Nei giorni seguenti le associazioni A buon diritto e Antigone entrano in contatto con la famiglia e avviano il procedimento volto a fare luce sulla morte, anche in seguito alle foto del corpo fornite dall’agenzia funebre ai familiari e in seguito divulgate. Un processo durato 13 anni, 150 udienze e 15 gradi di giudizio, che ancora attende la conferma di 4 anni di reclusione per Roberto Mandolini e 2 anni e mezzo per Francesco Tedesco accusati di falso, con rischio della prescrizione sull’appello bis.

Le violenze da parte dei corpi di polizia non sono un’eccezione, testimoni i fatti del G8 di Genova. Gli abusi delle forze dell’ordine sono avvenuti e continuano ad avvenire in caserma, in carcere e in piazza e sono diverse le associazioni e i movimenti che nel tempo si sono occupate di monitorarli, tra cui appunto A buon diritto, Antigone e Acad (Associazione contro gli abusi in divisa).
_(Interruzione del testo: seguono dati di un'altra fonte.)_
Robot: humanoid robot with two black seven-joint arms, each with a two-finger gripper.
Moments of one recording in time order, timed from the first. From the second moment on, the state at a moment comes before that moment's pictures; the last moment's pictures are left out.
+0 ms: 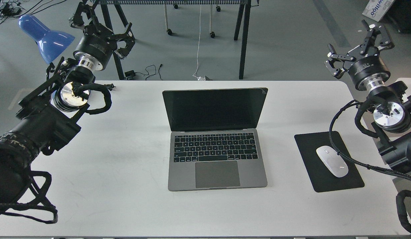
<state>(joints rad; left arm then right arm) -0.97 0.23 -0.68 -0.46 -0.24 -0.49 -0.32 0.73 -0.37 1.06 0.65 -0.06 0.37 0.19</state>
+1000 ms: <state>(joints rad) -0.97 0.23 -0.69 -0.46 -0.24 -0.49 -0.32 1.09 -0.10 0.65 0.36 -0.08 0.36 0.22</state>
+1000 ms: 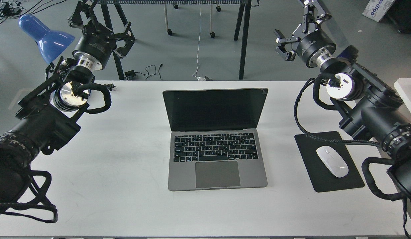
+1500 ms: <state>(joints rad) -0.97 0.23 -0.69 -0.47 -0.24 -0.49 -0.32 1.04 -0.04 0.45 0.47 -0.08 0.36 0.20</state>
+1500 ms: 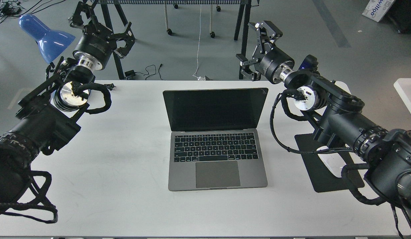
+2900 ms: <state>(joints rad) -0.97 0.23 -0.69 -0.47 -0.24 -0.49 -0.32 0.82 -0.30 0.27 1.01 -0.10 0.28 0.17</state>
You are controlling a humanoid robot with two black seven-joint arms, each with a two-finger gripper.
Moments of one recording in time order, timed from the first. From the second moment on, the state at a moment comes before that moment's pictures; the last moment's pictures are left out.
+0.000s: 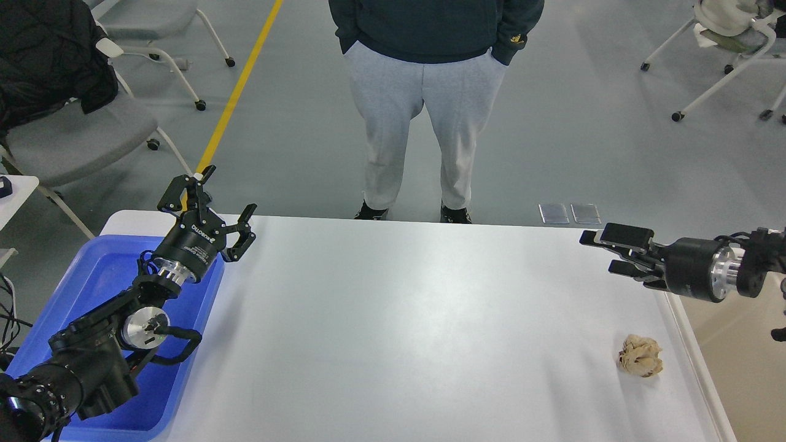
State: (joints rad) left arm -0.65 0.33 -0.60 -0.46 0.08 -0.61 -0.61; right arm 0.76 -0.92 0.39 1.20 -1.03 0.37 0.22
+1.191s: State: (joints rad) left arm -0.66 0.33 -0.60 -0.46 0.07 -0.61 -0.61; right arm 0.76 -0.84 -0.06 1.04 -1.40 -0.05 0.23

Federico Aldrovandi, Aldo Bianzino, Giuseppe Uva, Arafet Arfaoui, Stefano Frapporti, Serena Mollicone sono solo alcuni dei nomi di persone ammazzate dalla forza pubblica, non tutte hanno trovato verità, ma in tutte ci sono elementi che ricorrono: l’occultamento delle prove e la ricerca di espedienti a carico della vittima per giustificare l’accaduto, l’assenza di comunicazione con i familiari, il silenzio del personale sanitario dei reparti detentivi.

La risposta istituzionale a tutto ciò non pare essere ancora matura, nel 2017 dopo 29 anni dalla prima proposta la Camera ha approvato la legge sulla tortura, ma con diverse rimostranze da parte dei soggetti attenti ai diritti umani, come le associazioni sopracitate e Amnesty International. In particolare a destare contrarietà sono tre punti: la previsione della pluralità delle condotte violente, il riferimento alla verificabilità del trauma psichico e i tempi di prescrizione ordinari.

Le motivazioni che spingono a sollevare perplessità e a richiedere di qualificare la tortura come reato proprio e non come atto di violenza tra individui qualsiasi, non vuole essere un accanimento nei confronti dei corpi di polizia, spiegano le associazioni nei loro siti web, ma sottolineare questi trattamenti inumani che avvengono in un rapporto di potere disuguale e tramite l’abuso di autorità da parte di chi avrebbe il compito di tutelare cittadini e cittadine.

Luigi Manconi presidente di A buon diritto in una intervista pubblicata sull’Espresso del 2017 rispondendo a una domanda sul ritardo rispetto all’introduzione del reato dichiarò « si preferisce che i corpi di polizia restino così come sono: compatti e omogenei, gerarchicamente immobilizzati e scarsissimamente permeabili a quanto accade nella società e, di conseguenza, sempre pronti a tutelare gli interessi di quanti tra loro commettono reati, ricorrono a trattamenti inumani o degradanti, esercitano la tortura. E, invece, sarebbe interesse dello Stato democratico indurre i corpi di polizia ad autoriformarsi, a sottoporsi a un processo di verifica delle proprie convinzioni democratiche, ad acquisire consapevolezza dei rischi che quel mestiere, inevitabilmente, comporta».